* Exercise directions *
Check each line of the data below for the word "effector". How many lines have it? Answer with the number alone.

* Provided data *
+++
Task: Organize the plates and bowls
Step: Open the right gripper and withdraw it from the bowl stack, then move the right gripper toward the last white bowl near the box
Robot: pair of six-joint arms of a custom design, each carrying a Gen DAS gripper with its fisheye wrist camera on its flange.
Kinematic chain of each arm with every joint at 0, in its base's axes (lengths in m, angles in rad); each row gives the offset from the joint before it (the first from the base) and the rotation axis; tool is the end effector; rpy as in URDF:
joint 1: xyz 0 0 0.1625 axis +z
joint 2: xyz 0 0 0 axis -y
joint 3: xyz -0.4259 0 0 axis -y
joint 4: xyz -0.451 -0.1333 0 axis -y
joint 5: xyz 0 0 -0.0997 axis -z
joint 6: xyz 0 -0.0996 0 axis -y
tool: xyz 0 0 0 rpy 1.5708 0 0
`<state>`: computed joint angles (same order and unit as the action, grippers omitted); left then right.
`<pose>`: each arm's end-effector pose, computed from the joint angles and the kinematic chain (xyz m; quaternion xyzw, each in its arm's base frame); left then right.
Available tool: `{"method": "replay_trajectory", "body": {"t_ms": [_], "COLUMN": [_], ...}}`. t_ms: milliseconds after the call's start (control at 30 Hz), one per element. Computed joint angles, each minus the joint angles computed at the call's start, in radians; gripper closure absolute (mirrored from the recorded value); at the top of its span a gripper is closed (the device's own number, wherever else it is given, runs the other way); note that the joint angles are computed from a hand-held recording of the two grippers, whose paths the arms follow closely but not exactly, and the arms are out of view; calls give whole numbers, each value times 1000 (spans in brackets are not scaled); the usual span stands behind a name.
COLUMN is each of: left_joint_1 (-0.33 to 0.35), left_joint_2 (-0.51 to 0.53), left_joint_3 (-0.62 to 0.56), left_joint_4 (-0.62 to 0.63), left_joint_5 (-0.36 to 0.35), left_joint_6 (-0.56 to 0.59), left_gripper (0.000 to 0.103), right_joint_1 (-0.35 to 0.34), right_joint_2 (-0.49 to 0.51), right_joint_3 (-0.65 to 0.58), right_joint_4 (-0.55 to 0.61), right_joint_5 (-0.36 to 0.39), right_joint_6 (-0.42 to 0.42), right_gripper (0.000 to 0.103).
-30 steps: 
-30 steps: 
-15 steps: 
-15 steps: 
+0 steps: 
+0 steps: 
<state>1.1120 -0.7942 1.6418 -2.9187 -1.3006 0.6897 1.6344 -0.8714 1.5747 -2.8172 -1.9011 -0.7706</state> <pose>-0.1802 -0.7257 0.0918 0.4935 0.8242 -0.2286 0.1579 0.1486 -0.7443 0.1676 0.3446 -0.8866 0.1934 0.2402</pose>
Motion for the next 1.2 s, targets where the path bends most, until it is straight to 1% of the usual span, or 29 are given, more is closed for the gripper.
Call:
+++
* Solution for this exercise *
2